These French wines will be great this year

A gorgeous Indian Summer helped France reclaim its title as world's top wine producer this year, but the weather also is expected to result in some really good vino. These are wines that should be great this year.

These French wines will be great this year
These are the French wines expected to be great this year. Cheers photo: Shutterstock

After record-low production in 2012 and 2013, France finally bounced back and is looking at a good crop this year according to the French wine co-operatives, which account for about half of French wine production.

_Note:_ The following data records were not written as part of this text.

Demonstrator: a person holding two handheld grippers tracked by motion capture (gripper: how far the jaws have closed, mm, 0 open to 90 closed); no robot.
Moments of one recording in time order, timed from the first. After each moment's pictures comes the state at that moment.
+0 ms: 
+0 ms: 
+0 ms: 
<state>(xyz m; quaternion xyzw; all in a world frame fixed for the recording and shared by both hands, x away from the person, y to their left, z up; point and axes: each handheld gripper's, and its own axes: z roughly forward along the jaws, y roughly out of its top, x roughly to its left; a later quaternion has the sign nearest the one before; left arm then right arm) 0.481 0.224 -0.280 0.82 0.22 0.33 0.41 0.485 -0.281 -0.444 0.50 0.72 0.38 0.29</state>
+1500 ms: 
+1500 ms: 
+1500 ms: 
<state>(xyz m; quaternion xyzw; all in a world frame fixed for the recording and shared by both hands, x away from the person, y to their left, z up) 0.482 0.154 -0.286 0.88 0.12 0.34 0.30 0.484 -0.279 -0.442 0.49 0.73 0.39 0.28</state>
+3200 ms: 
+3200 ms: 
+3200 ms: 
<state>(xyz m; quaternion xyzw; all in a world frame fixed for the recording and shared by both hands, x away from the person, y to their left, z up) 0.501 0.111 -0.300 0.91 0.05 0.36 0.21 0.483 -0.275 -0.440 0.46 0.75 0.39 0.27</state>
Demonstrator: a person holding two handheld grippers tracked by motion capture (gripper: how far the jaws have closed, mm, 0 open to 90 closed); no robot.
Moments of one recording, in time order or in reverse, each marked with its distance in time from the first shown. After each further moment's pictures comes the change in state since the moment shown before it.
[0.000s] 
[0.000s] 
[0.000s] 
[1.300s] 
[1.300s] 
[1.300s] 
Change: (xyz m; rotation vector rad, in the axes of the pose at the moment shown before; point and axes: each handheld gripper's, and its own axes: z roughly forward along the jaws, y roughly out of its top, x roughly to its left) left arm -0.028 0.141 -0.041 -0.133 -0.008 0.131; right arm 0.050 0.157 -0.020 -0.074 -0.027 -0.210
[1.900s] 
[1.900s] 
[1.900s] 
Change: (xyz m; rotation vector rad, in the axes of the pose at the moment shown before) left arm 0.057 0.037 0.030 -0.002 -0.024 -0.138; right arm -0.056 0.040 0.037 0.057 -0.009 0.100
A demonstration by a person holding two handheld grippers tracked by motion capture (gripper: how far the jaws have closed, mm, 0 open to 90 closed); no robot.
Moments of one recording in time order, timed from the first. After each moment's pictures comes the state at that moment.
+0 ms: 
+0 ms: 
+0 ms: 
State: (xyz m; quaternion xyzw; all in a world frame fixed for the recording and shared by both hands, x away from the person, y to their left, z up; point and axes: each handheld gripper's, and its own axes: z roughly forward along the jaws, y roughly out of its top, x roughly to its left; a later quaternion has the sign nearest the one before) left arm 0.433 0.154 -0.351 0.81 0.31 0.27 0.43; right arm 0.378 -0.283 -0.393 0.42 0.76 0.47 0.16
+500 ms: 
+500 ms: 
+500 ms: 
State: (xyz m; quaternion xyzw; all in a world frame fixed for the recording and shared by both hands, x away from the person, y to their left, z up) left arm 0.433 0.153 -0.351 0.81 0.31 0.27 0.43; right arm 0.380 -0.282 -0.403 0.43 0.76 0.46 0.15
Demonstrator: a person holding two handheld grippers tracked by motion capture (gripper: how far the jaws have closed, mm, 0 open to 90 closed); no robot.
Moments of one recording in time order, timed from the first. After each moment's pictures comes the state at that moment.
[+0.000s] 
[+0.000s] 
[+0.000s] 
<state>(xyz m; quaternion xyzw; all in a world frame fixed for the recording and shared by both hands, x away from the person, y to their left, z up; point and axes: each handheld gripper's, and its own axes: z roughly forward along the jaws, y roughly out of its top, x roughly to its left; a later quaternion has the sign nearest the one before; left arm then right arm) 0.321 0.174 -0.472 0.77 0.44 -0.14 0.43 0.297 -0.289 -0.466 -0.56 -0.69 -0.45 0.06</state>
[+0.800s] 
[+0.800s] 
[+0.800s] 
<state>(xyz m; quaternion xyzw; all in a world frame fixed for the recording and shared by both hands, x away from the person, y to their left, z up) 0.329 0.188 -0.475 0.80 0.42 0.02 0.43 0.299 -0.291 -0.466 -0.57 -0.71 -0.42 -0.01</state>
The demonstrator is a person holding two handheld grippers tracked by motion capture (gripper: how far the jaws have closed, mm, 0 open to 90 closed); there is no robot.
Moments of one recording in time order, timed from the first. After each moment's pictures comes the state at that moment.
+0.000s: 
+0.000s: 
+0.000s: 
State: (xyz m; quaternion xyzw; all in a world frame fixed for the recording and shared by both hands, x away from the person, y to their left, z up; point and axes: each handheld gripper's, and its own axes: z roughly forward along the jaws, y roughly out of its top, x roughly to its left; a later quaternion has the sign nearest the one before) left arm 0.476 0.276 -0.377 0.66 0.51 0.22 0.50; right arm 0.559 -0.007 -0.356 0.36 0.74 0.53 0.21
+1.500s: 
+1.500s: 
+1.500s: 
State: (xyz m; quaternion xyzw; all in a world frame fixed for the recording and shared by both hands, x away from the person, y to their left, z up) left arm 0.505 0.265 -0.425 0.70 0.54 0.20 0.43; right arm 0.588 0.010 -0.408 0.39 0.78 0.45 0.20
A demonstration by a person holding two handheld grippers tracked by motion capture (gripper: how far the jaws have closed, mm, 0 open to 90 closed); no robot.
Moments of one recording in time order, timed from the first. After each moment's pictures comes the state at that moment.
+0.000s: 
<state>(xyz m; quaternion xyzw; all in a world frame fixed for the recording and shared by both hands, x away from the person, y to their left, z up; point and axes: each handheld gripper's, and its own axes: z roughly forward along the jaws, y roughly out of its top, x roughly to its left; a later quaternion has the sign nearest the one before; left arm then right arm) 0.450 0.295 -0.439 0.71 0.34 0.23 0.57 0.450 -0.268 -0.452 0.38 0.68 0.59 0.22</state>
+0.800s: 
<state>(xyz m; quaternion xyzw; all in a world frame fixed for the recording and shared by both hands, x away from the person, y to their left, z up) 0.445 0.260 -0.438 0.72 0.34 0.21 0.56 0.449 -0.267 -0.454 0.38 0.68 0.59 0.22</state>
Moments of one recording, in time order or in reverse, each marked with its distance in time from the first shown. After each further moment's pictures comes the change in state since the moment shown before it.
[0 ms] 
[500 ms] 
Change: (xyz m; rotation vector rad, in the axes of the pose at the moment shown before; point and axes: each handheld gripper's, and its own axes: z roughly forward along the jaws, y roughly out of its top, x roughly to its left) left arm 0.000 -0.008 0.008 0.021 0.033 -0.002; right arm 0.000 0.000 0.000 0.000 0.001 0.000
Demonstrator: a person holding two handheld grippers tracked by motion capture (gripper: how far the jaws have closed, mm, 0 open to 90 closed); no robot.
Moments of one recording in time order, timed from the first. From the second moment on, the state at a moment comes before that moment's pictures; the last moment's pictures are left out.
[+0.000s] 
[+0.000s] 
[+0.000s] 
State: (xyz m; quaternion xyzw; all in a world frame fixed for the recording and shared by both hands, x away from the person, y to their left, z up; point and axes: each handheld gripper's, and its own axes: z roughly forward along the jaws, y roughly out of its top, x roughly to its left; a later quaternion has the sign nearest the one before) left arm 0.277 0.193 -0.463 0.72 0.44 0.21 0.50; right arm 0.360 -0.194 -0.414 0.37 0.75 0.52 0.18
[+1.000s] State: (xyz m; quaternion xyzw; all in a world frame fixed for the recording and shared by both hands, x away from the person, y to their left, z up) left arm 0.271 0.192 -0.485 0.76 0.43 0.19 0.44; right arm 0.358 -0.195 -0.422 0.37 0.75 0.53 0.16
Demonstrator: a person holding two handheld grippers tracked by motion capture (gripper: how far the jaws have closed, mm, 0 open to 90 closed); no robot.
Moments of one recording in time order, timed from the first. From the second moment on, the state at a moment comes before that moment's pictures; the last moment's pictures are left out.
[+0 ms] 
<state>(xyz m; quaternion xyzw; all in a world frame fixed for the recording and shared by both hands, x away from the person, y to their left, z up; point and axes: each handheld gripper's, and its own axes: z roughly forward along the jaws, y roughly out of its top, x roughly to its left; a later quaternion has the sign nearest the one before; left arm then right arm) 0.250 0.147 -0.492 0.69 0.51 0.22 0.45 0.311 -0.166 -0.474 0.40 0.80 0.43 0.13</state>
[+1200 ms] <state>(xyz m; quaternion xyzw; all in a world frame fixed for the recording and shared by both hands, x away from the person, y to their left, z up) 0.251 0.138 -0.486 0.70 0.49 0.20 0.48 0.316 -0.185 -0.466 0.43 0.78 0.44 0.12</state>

The Indian summer weather after the cold and wet summer months was an unexpected surprise that undid a lot of the damage done to the crops by the chilly summer.

Here are the regions that expect to produce some great wines this year:

  • Côtes du Rhone
  • Bordeaux
  • Beaujolais
  • Burgundy
  • Champagne

"Fortunately, we had a great September, hot and dry, which made it possible to wait for the perfect moment to harvest," Boris Calmette, the president of the French wine co-operatives, told French media.

The shift in weather boosted the grapes’ state of health, and has had a particularly positive effect on white varieties.

“It's a rare and interesting vintage thanks to this cool summer rescued by the good weather of September with cool nights," said Denis Dubourdieu, the owner of several chateaux in the Bordeaux region and director of France's authoritative Institute of Vine and Wine Sciences.

"There is a very good balance between sugar and acidity," he said.

Stéphane Héraud, the first vice President of the Federation of wine co-operatives in Aquitane said that “thanks to the eight weeks of warm weather in September and October, mature and unstressed grapes could be harvested in Bordeaux”.

A lot of the regions that have had a successful harvest this year are, in fact, the ones that were affected the most by the cool weather and excessive rain in 2012 and 2013. For example, some growers in Bordeaux and Burgundy saw their harvests nearly wiped out by several hailstorms.

This year’s turnout is certainly better than in the years before, but not all growers were able to fill their tanks.

The departments of Aude and Hérault in the Languedoc-Roussillon region were hit by hailstorms, which destroyed 35 to 40 percent of the harvest of farms in Bézier and Narbonne.

The Alsace region was spared from hail, but the harvest still didn’t come out as high as expected. On top of that, the stocks have dropped to a historic low.